WASHINGTON — As the sun rose on Super Tuesday, the D.C. in-crowd still didn't fully grasp the power of Donald Trump's message. Elites bemoan The Donald at cocktail parties and take comfort in calling Trump supporters uneducated. But while the Republican Party plunges into civil war, Trump keeps expanding his base. (He won seven of the 11 states with primaries on Tuesday.)
Many readers would probably be stunned by some of the people who are secretly supporting Trump but don't want to admit it on the record. His coalition includes not just rock-ribbed conservatives and God-fearing evangelicals, but also Ivy League-educated professionals. Some realize he's not actually that authentically conservative and look the other way. Some, who fancy themselves moderates, admire the businessman's malleability. On Monday, as an example of someone in that vein, former Dallas mayor Tom Leppert (who lost to Ted Cruz in the 2012 U.S. Senate primary in Texas) endorsed Trump. Others just like to jump on bandwagons and back winners.
The more that the Republican elites express alarm, the more a swath of these folks think that Trump might be just the change agent that's needed to nuke Washington. Remember, most grassroots activists think these D.C. politicians and talking heads are part of the problem. When I was in Alabama last week, a local official came up to me, asked me to turn off my tape recorder and whispered that he was supporting Trump.
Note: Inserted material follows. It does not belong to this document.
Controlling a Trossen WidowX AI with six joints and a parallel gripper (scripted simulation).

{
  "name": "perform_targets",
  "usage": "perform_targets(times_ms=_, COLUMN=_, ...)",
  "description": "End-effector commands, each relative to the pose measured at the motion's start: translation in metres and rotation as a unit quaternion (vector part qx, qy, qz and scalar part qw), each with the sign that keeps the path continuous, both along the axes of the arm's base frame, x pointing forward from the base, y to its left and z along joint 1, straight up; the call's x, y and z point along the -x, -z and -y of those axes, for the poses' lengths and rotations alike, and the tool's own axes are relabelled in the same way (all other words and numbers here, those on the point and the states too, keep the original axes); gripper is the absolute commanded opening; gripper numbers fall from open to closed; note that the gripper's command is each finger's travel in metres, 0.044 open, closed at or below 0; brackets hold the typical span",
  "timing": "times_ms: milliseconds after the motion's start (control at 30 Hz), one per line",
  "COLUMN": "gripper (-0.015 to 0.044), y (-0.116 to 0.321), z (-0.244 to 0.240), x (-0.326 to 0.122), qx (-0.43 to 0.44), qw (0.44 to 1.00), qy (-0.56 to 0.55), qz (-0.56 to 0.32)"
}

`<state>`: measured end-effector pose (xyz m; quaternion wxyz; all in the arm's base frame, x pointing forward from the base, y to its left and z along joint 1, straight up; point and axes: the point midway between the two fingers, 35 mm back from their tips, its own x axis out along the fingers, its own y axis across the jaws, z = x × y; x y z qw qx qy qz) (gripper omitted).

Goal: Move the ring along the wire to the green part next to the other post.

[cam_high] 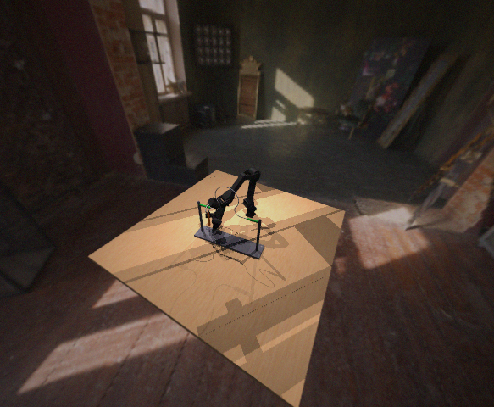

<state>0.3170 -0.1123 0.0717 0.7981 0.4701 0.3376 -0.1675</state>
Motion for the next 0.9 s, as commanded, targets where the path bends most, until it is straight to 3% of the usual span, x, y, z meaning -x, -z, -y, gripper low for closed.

Over the past few days, I've spoken with Republicans in the same boat from Minnesota and Massachusetts to Texas and Tennessee.
"It's like Doctor Strangelove," said a tip-top Republican who is closely aligned with the GOP establishment and supported Chris Christie until he dropped out. "People are saying, "I'm not gonna tell my friends and family I'm voting for Trump," but then they're pulling the trigger for Trump. I might as well be like Slim Pickens at the end of the movie and just ride the atomic bomb down and see what happens."
Chip Saltsman, who was a senior adviser to Mike Huckabee's campaign, pointed to Cruz's strength in rural parts of Tennessee and Marco Rubio's in the suburbs. "Trump, however, cuts all through the state," said Saltsman, a former chairman of the Tennessee Republican Party who is neutral. "There is no natural base for Trump, and there's nowhere he won't do great. It truly is amazing."
Trump is NOT a regional candidate.
From Massachusetts, for instance, Washington Post reporter Ben Terris argues that Trump does well because he has perfectly channeled the voice and spirit of a loudmouthed sports fan. "People follow politics here like they follow the Patriots or the Red Sox. They want to know a politician is a fighter and has their back," state Rep. Geoff Diehl said.
"Nobody has been able to lay a fing-ah on Trump!" a Massachusetts man declared to a local radio station.
As Terris puts it, "These voters don't care that the Boston Globe recently ran an editorial entitled "Massachusetts Must Stop Trump"; they're not even troubled by their own doubts that Trump can fulfill his promises. All that matters is that, for the first time in memory, a candidate is speaking their language."
In a general election, Trump could disrupt the electoral map in surprising ways. While the coverage has focused on House Republicans in moderate districts who could get wiped out, Trump could fare better than a conventional Republican in places such as western Pennsylvania or the Iron Range of northern Minnesota. This perhaps explains why a Republican House members such as Rep. Tom Marino (Pennsylvania) backed Trump on Monday night. Marino told Politico that Trump has "overwhelming support" in his district because "he's the man for the unprotected ... not the protected, not for the Wall Street people, not for the DC insiders, but for the hard-working taxpayers."
The new CNN poll that showed Trump with the support of 49% of Republicans nationally also showed that his supporters are more motivated than his detractors: 8 in 10 Republicans backing Trump said they are more excited about voting this year than in previous elections.
After months of thinking that stopping Trump was someone else's problem, everyone in the Republican establishment is finally in full freak-out mode. "A Vote for Donald Trump Is a Vote for Bigotry," Stuart Stevens, Mitt Romney's chief strategist in 2012, writes on the Daily Beast.
To be sure, many who harbor pro-Trump sentiments have not fully thought through the implications of making him the Republican standard-bearer or, more significant, the president. As they see the new barrage of negative ads and watch Trump trip over questions about the Ku Klux Klan, they may very well sober up and change their minds. But they've had nine months, and it hasn't happened yet.
It's also undeniable that Trump terrifies up to half of self-identified Republicans. They worry that he's making a mockery of conservatism. They point to fascist or racist undertones in his campaign. They are in denial that he is likely to be their nominee.
March 15 is still really the day to watch. If Trump wins Florida and Ohio, it's game over. It won't be tenable for the GOP establishment to ignore the will of the grassroots at the party convention in Cleveland.